(Saved data entries)
-*-
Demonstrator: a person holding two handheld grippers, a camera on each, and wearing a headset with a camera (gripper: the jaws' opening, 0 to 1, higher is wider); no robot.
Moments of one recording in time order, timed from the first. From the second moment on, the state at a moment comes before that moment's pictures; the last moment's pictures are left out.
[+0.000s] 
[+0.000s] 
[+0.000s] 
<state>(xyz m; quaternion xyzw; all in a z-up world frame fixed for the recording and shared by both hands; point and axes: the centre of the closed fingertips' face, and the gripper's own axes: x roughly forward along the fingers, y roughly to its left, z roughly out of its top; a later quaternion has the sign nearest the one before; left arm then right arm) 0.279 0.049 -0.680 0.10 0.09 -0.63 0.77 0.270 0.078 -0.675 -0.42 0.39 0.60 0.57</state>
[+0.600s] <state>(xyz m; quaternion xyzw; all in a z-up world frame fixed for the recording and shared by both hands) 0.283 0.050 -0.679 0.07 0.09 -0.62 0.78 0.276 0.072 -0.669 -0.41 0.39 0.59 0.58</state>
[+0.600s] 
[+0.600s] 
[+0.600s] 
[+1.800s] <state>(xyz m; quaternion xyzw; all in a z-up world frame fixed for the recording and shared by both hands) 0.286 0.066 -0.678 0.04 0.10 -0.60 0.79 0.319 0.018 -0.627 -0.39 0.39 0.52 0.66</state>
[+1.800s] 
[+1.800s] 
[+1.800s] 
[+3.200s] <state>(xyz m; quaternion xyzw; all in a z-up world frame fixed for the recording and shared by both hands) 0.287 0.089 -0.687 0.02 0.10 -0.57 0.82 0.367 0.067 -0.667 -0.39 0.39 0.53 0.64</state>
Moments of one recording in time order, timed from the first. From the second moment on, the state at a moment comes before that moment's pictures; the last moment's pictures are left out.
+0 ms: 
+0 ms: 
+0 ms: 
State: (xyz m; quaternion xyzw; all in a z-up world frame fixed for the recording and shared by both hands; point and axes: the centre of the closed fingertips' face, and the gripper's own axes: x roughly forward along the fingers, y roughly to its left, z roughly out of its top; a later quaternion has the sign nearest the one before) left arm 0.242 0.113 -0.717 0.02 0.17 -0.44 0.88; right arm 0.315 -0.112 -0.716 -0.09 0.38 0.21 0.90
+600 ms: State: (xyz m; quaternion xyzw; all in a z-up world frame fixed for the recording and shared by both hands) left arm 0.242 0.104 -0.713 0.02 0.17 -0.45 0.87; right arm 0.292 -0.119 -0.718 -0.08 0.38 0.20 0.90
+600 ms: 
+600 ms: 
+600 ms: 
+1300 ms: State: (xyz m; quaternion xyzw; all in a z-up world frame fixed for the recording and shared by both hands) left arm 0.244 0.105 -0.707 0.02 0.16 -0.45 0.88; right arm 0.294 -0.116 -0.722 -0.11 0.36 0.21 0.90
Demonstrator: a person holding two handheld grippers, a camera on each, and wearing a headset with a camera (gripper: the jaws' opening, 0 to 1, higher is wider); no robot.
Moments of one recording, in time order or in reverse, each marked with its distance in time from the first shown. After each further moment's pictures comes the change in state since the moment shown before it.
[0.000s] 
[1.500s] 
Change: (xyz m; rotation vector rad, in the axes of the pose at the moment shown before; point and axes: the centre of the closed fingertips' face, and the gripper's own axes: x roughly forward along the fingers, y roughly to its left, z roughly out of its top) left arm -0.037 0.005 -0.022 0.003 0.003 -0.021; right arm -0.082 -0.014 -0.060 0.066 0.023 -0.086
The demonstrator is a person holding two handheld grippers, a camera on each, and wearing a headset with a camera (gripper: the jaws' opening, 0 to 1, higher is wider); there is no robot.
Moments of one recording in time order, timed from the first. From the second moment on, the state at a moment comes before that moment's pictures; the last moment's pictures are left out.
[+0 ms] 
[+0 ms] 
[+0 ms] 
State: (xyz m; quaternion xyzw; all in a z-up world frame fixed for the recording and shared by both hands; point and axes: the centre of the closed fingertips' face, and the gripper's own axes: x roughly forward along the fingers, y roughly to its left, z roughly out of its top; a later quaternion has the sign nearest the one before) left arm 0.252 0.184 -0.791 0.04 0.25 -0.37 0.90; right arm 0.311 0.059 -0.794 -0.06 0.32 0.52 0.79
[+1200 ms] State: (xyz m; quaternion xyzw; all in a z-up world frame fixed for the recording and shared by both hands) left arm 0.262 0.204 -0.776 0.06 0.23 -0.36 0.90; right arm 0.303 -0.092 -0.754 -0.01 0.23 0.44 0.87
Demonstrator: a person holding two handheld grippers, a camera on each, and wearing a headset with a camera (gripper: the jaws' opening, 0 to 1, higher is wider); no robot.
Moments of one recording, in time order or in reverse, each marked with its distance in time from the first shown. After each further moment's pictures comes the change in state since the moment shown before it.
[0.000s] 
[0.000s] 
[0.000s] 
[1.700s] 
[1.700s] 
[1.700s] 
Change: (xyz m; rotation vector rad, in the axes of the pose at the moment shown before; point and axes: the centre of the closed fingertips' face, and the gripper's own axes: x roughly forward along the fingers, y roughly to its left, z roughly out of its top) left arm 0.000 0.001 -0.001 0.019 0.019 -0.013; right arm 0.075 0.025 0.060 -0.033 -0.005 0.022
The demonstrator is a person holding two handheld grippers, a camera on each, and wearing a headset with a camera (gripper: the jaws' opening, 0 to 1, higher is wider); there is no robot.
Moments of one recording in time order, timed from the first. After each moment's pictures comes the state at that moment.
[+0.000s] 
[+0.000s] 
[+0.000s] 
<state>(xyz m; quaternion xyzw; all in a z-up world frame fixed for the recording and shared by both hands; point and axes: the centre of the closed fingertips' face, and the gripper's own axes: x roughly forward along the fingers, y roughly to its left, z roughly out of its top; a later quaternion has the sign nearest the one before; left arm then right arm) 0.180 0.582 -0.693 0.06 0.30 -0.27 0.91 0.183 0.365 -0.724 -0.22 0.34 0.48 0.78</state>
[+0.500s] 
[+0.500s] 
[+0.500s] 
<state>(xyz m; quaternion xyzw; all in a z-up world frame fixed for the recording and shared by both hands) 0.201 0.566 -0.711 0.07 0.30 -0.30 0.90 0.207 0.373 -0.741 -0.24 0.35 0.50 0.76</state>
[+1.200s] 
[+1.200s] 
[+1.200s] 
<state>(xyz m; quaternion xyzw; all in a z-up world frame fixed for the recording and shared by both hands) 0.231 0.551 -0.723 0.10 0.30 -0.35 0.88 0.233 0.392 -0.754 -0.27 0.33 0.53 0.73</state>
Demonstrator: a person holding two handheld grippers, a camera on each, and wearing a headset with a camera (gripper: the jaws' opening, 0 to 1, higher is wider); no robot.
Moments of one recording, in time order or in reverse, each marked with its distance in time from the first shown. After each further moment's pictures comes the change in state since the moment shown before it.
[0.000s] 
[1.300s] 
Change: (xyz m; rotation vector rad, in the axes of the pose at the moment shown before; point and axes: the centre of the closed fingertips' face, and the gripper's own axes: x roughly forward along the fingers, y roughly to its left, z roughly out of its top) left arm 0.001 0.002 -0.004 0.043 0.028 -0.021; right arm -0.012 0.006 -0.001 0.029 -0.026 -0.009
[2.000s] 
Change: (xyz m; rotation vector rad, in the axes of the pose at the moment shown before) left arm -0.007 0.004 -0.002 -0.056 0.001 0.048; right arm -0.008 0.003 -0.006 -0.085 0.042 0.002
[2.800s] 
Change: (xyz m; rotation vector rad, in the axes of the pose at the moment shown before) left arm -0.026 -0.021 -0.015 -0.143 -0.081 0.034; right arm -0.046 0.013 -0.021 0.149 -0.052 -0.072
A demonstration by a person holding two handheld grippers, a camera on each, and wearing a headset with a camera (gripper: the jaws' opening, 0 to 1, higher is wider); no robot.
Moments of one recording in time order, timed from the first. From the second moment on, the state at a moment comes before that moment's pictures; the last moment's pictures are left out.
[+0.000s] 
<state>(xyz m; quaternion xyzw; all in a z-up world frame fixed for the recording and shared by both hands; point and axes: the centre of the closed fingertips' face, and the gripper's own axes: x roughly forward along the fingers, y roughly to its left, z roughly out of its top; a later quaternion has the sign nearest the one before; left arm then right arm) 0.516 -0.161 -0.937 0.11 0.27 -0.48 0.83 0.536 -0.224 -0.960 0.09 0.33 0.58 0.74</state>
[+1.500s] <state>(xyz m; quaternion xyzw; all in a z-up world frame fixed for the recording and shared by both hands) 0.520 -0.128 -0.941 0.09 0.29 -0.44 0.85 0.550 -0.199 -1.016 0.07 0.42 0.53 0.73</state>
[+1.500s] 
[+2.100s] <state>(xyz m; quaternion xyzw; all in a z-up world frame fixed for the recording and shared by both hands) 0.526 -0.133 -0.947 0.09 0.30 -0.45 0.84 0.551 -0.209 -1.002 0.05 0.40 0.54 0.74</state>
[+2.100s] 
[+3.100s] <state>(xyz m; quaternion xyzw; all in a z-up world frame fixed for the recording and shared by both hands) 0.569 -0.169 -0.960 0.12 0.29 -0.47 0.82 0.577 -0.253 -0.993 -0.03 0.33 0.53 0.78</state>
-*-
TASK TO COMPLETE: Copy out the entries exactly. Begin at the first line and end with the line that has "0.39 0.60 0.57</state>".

RESPONSE AREA:
Demonstrator: a person holding two handheld grippers, a camera on each, and wearing a headset with a camera (gripper: the jaws' opening, 0 to 1, higher is wider); no robot.
Moments of one recording in time order, timed from the first. From the second moment on, the state at a moment comes before that moment's pictures; the last moment's pictures are left out.
[+0.000s] 
[+0.000s] 
[+0.000s] 
<state>(xyz m; quaternion xyzw; all in a z-up world frame fixed for the recording and shared by both hands; point and axes: the centre of the closed fingertips' face, and the gripper's own axes: x roughly forward along the fingers, y roughly to its left, z roughly out of its top; a later quaternion has the sign nearest the one before; left arm then right arm) 0.279 0.049 -0.680 0.10 0.09 -0.63 0.77 0.270 0.078 -0.675 -0.42 0.39 0.60 0.57</state>

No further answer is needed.